### [Supplied material]
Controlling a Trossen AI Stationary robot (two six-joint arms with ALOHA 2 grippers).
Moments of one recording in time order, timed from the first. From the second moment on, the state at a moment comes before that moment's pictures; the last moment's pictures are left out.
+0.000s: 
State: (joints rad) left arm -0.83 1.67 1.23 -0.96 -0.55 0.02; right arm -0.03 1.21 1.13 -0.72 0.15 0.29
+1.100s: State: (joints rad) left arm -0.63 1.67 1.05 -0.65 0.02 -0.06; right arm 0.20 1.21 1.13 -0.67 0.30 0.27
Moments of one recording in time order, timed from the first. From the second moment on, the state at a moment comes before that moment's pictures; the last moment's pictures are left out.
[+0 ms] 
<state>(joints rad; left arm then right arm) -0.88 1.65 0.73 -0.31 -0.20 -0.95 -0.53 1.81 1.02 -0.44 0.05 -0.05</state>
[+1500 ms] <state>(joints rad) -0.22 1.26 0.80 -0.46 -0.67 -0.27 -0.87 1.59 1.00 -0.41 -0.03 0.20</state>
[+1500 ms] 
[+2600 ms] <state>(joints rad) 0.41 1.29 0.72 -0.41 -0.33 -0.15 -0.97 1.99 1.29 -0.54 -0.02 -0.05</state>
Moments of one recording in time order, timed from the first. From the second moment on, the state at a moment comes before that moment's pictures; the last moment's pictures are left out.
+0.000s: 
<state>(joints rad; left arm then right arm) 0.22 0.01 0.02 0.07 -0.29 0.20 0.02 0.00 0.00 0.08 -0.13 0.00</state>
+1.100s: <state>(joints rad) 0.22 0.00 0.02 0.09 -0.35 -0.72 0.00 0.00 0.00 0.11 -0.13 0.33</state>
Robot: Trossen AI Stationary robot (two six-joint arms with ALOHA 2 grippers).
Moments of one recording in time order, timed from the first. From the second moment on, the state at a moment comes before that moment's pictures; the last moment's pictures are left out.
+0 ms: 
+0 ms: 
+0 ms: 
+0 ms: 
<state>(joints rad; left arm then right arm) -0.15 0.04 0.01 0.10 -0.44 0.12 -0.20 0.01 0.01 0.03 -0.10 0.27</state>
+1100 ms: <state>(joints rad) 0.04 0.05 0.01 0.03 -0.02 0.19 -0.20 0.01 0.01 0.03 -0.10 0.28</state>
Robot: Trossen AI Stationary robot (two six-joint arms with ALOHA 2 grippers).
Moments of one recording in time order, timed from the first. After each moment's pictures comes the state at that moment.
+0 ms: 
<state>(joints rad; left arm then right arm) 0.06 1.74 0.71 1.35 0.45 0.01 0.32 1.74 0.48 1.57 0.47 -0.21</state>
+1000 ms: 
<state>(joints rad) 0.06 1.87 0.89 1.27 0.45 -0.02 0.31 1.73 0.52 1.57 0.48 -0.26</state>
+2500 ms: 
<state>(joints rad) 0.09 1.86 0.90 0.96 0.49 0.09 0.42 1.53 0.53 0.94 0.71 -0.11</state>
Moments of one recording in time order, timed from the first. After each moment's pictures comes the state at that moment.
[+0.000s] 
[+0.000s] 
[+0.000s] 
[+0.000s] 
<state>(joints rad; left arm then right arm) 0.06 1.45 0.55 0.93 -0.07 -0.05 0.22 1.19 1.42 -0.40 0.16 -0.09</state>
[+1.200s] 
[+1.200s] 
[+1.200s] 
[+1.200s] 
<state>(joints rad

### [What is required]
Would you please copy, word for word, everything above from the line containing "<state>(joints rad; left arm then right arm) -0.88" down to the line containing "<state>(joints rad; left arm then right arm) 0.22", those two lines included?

### [Answer]
<state>(joints rad; left arm then right arm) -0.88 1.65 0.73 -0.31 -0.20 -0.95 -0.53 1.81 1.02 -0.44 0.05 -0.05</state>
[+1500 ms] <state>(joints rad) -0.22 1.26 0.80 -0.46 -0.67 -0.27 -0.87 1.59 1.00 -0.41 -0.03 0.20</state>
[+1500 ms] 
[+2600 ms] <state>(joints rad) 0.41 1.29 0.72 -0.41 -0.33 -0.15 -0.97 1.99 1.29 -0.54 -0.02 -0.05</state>
Moments of one recording in time order, timed from the first. From the second moment on, the state at a moment comes before that moment's pictures; the last moment's pictures are left out.
+0.000s: 
<state>(joints rad; left arm then right arm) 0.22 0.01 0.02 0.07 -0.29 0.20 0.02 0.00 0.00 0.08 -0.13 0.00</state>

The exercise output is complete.